Stored data entries:
_ _ _

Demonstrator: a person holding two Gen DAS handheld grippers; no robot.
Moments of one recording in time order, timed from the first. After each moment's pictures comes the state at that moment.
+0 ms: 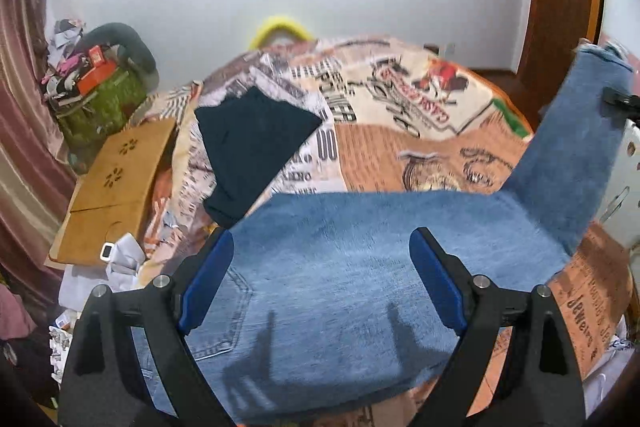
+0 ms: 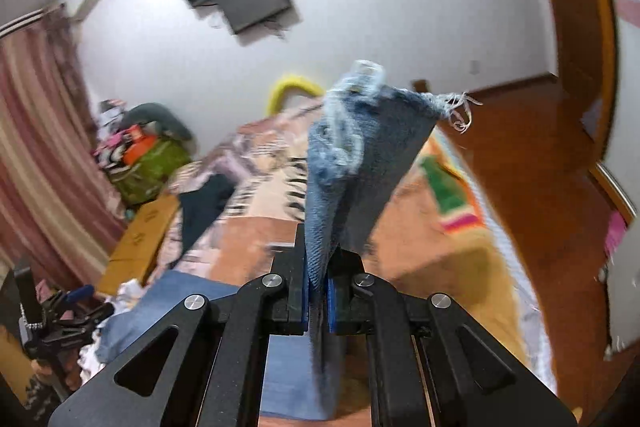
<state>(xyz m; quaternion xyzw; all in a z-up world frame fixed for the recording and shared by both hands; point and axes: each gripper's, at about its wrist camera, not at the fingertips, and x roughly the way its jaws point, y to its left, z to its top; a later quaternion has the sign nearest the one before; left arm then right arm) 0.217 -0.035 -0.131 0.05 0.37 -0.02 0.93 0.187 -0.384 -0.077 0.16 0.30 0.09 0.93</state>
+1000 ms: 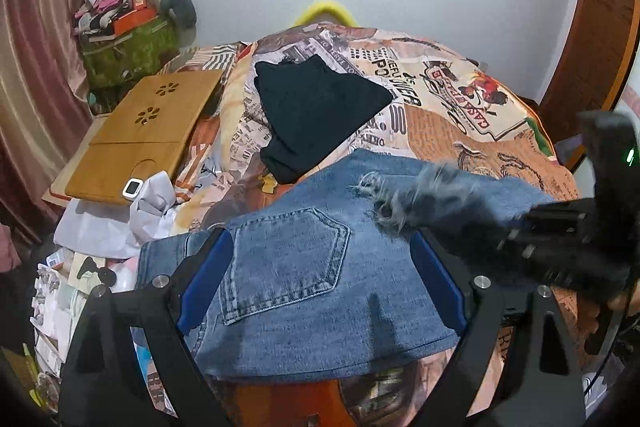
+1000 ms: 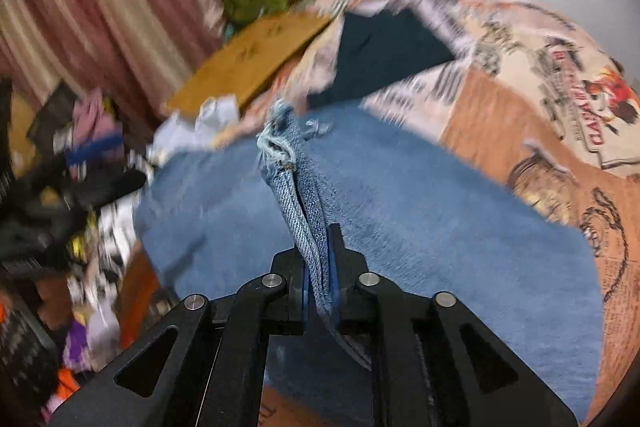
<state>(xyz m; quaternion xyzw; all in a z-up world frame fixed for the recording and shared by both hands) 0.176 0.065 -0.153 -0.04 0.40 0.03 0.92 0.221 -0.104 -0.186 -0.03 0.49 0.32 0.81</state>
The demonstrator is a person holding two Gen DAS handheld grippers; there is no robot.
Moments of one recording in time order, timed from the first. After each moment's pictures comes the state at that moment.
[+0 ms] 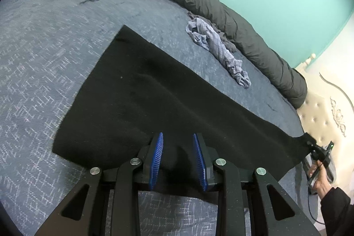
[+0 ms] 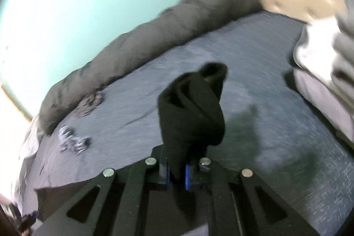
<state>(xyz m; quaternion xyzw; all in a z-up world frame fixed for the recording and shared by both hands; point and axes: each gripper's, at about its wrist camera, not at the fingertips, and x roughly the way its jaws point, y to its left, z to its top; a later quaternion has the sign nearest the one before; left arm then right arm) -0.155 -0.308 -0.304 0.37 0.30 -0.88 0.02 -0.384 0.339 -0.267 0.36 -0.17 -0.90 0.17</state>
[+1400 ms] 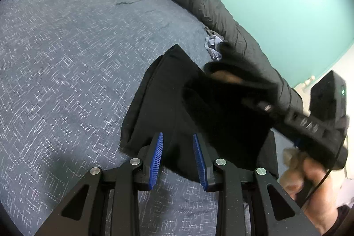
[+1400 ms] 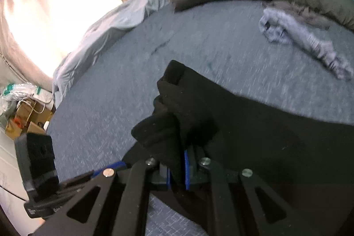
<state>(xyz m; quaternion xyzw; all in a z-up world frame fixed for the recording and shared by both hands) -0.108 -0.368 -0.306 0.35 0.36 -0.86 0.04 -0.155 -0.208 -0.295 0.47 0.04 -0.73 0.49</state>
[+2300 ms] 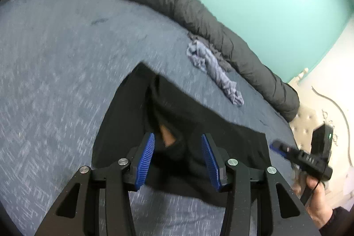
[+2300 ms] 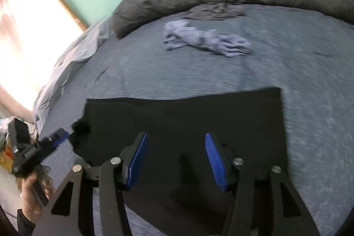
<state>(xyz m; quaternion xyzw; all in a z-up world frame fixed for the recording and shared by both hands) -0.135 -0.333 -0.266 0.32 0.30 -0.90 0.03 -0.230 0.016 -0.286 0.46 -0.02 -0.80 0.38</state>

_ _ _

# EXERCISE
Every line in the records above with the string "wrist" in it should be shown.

# PROBLEM SOLUTION
<state>(xyz m; quaternion xyzw; all in a z-up world frame fixed for the recording and shared by both hands; point and axes: each gripper's, at about its wrist camera, not at the fingertips, and x roughly the way its jaws point, y to its left, z to its top; a later quaternion has the sign nearest the one before; left arm then right arm) 0.217 -0.035 -0.131 0.05 0.37 -0.02 0.93 0.187 -0.384 -0.077 0.16 0.30 0.09 0.93</state>
<state>(xyz m; quaternion xyzw; all in a z-up world frame fixed for the recording and shared by both hands; point and axes: each gripper's, at about its wrist camera, not at the fingertips, and x roughly the way its jaws point, y to its left, z to its top; a later quaternion has the sign nearest the one before; left arm then right arm) -0.155 -0.308 -0.304 0.37 0.30 -0.88 0.02 -0.384 0.339 -0.267 0.36 -0.17 -0.90 0.17</state>

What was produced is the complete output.